▶ PROBLEM TO SOLVE
Line by line, copy the material that follows without leaving anything out.

****

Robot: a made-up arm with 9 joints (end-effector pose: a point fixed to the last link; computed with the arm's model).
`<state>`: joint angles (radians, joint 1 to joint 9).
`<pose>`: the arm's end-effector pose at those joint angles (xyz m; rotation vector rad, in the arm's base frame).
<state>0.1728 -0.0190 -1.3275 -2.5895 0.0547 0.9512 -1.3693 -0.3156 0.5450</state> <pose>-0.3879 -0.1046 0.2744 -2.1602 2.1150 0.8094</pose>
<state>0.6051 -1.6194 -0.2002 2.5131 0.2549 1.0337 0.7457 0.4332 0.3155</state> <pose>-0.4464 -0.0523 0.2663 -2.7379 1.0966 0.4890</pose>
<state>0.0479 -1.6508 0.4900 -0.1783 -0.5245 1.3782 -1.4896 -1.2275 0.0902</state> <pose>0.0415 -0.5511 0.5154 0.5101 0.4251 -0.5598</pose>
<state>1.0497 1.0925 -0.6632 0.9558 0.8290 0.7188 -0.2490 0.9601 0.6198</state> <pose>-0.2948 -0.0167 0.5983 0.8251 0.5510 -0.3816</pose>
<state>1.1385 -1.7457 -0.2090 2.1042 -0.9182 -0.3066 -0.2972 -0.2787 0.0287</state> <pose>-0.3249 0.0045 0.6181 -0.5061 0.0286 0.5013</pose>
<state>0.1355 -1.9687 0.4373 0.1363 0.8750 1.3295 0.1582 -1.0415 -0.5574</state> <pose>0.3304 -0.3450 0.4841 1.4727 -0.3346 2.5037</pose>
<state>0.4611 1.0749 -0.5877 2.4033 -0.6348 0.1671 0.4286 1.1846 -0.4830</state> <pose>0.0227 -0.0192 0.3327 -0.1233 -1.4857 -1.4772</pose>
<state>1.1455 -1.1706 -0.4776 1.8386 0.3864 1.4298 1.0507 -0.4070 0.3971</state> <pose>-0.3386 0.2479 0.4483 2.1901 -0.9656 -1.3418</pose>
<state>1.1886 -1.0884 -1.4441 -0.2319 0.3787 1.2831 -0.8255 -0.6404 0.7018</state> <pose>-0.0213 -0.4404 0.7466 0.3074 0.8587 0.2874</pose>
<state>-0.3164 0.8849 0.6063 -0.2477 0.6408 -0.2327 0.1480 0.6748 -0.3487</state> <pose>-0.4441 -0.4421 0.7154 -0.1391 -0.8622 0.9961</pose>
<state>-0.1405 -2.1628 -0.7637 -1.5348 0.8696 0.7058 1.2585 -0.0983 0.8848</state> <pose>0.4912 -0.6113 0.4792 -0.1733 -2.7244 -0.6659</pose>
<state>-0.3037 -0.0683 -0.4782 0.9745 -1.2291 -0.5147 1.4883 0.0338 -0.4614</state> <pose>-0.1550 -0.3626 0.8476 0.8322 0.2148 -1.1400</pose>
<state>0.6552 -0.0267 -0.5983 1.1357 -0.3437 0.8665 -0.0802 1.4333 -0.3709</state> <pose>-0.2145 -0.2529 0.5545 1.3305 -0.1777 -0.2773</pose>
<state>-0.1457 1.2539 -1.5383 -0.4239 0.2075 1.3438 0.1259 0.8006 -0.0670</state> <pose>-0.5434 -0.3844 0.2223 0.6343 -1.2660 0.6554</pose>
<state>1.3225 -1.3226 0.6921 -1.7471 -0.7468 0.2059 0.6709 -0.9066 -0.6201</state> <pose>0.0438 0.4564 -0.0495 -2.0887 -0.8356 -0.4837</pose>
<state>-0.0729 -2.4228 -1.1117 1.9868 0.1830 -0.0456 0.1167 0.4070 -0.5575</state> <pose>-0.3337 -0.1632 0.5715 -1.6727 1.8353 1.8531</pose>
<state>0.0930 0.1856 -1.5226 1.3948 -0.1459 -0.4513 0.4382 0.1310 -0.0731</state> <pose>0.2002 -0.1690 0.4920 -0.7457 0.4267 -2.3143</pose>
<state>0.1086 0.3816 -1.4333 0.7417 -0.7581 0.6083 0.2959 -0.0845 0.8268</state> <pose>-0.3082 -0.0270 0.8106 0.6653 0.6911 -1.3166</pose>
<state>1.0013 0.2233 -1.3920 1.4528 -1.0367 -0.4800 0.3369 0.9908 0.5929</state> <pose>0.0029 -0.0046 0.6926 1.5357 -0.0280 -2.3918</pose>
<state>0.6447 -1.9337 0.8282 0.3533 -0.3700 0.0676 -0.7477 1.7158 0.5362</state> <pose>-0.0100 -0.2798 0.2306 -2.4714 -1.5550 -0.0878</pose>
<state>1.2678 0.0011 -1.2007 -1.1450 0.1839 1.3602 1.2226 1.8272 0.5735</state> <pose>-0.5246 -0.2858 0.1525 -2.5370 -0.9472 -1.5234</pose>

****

▶ EXERCISE SOLUTION
Robot: a made-up arm with 9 joints (end-effector pose: a point fixed to the last link; computed with the arm's model).
`<state>`: joint angles (radians, joint 1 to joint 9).
`<pose>`: the arm's end-effector pose at those joint angles (xyz m; rotation vector rad, in the arm's base frame).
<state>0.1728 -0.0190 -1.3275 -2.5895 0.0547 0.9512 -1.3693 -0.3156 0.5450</state> <pose>-0.3879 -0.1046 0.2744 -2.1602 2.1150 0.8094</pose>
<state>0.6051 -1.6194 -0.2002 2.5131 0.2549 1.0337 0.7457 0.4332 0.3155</state> <pose>-0.4464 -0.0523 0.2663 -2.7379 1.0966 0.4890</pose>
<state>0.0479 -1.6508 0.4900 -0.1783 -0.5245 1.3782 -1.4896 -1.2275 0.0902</state> <pose>0.0415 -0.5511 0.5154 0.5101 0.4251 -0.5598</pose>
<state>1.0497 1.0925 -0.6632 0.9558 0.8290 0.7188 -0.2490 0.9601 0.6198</state> <pose>-0.2948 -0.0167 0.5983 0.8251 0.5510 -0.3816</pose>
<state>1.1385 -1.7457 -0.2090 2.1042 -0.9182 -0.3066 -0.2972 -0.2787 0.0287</state> <pose>-0.3249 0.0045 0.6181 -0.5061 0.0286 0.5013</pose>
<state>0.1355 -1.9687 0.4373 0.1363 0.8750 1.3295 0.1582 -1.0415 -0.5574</state> <pose>0.3304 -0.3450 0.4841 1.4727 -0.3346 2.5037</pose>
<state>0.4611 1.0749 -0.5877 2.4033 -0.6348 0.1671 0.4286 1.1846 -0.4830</state> <pose>0.0227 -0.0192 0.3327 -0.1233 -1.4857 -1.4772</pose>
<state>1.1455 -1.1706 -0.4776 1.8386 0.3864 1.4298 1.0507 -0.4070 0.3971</state> <pose>-0.3386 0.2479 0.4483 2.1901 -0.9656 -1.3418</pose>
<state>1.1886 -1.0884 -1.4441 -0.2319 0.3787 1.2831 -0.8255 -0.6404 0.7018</state> <pose>-0.0213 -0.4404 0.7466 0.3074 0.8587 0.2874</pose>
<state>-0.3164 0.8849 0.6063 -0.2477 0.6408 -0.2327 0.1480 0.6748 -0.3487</state> <pose>-0.4441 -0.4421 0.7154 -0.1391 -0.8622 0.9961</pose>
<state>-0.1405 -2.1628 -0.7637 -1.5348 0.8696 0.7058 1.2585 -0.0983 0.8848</state> <pose>0.4912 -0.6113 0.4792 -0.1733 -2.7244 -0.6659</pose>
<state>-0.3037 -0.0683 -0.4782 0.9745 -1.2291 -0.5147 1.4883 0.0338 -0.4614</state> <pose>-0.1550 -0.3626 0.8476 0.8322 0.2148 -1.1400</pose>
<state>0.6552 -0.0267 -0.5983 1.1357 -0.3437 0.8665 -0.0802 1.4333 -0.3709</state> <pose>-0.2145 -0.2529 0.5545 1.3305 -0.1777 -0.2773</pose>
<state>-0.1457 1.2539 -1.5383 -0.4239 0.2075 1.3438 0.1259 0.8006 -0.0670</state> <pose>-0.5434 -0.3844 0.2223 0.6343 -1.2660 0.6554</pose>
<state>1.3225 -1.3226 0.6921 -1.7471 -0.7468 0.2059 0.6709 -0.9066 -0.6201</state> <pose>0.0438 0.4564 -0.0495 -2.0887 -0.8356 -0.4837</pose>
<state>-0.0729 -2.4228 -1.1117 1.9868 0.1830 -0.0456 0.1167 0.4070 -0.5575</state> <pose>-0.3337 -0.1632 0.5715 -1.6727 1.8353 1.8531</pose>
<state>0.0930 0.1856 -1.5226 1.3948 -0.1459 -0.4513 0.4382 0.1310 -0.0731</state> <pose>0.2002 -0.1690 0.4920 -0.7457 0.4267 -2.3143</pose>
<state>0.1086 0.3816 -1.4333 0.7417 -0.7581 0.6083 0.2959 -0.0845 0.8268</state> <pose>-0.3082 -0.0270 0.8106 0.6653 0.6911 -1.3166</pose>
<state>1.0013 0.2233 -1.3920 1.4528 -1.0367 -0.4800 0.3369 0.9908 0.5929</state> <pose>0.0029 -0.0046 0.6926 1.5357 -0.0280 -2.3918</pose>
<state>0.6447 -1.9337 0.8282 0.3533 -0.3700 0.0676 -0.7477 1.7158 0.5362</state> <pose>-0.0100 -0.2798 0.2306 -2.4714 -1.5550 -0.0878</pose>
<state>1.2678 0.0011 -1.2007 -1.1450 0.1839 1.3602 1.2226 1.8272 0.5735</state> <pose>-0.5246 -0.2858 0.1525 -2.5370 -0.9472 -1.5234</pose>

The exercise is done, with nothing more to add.